Background—Hyperbaric oxygen (HBO) decreases ischemia-reperfusion (IR) induced neutrophil-ICAM adhesion by blocking CD18 polarization. The purpose of this study was to evaluate whether this HBO effect is nitric oxide (NO) dependent and to determine if NO synthase (NOS) is required.
Methods—A gracilis muscle flap was raised in 9 groups of male Wistar rats. Global ischemic injury was induced by clamping the gracilis muscle pedicle artery and vein for 4 hours. The HBO treatment consisted of 100% O2 at 2.5 ATA during the last 90 minutes of ischemia. Groups were repeated with and without various NOS inhibitors and C-PTIO, a NO scavenger. Normalneutrophils (PMNs) were exposed to activated plasma on ICAM coated coverslips (% adherent) and labeled with FITC-anti-rat-CD11b for confocal microscopy (% polarized). The percent of adherent and polarized cells was reported as mean ± SEM. Statistical Analysis was by ANOVA. Ap ≤ 0.05 was considered significant.

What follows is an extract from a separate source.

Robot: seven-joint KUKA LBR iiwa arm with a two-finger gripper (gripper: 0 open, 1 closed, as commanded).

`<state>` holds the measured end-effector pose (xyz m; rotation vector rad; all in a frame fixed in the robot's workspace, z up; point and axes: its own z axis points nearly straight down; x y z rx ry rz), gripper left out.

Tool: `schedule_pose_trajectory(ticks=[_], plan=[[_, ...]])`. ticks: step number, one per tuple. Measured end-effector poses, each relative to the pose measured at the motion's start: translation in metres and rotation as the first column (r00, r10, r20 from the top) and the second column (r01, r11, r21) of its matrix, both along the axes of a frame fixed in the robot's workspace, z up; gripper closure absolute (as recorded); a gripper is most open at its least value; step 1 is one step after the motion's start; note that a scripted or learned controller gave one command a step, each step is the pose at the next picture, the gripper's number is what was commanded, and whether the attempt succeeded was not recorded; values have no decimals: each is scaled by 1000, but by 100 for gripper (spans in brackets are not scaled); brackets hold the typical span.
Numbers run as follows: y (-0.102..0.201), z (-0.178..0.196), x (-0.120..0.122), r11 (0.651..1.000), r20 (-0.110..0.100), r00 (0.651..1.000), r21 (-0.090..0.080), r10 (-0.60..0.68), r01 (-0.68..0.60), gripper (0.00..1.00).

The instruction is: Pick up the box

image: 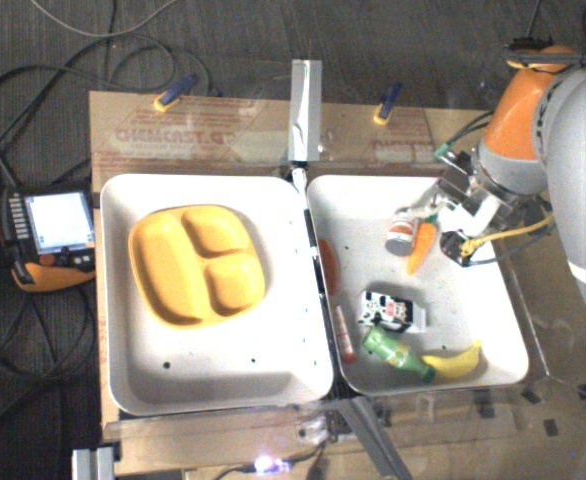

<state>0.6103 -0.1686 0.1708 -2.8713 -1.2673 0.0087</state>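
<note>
We see the gripper (428, 211) low over the far side of the right bin (518, 308), the grey arm (543, 118) reaching in from the right with its orange band above the wrist. Whether it is open or closed we cannot tell; the wrist hardware and cables crowd that spot.

Just under and beside the gripper lie an orange carrot (420, 247) and a small red-and-white can (401, 234), touching or nearly so. We judge the tool is poised over these two, not over our target.

The box (391, 311), dark with white printing, lies flat toward the near side of the gripper and slightly left, well apart from it. Past the box, nearer still, a green bottle (397, 353) and a yellow banana (452, 362) rest against each other, close to the box's near edge. A red marker-like stick (344, 332) hugs the bin wall, left of the gripper and nearer.

Well left of the gripper, the left bin (123, 368) holds a yellow divided tray (199, 264).

In our view, reaching the box calls for a move toward the near side; the bottle beside it leaves little room there.
</note>
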Motion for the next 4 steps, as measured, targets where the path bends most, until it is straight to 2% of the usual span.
schedule_pose_trajectory(ticks=[1,2,3,4], plan=[[-44,20,-31,999,2,999,-1,41,-41,0],[-48,66,-82,989,1,989,0,-150,150,0],[-31,-76,-123,990,7,990,1,-142,142,0],[-51,43,-106,981,3,981,-4,-196,196,0]])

Results—C-PTIO treated IR-HBO plasma showed a significant increase in the percent polarization of CD18 compared to IR-HBO untreated plasma from 4.1±2.5 to 33.7±7.7 (p ≤ 0.05). The NO scavenger, C-PTIO, also increased the percent of adherent cells from 1.6±0.4 to 20.3±5.9(p ≤ 0.05). Administration of LNAME and other NOS inhibitors prior to HBO treatment restored neutrophil adhesion and CD18 polarization to IR control values, significantly greater than IR HBO alone.
Conclusions—These results suggest that the HBO reduction of IR induced neutrophil polarization of CD18 and adherence to ICAM is mediated through a nitric oxide mechanism that requires NOS.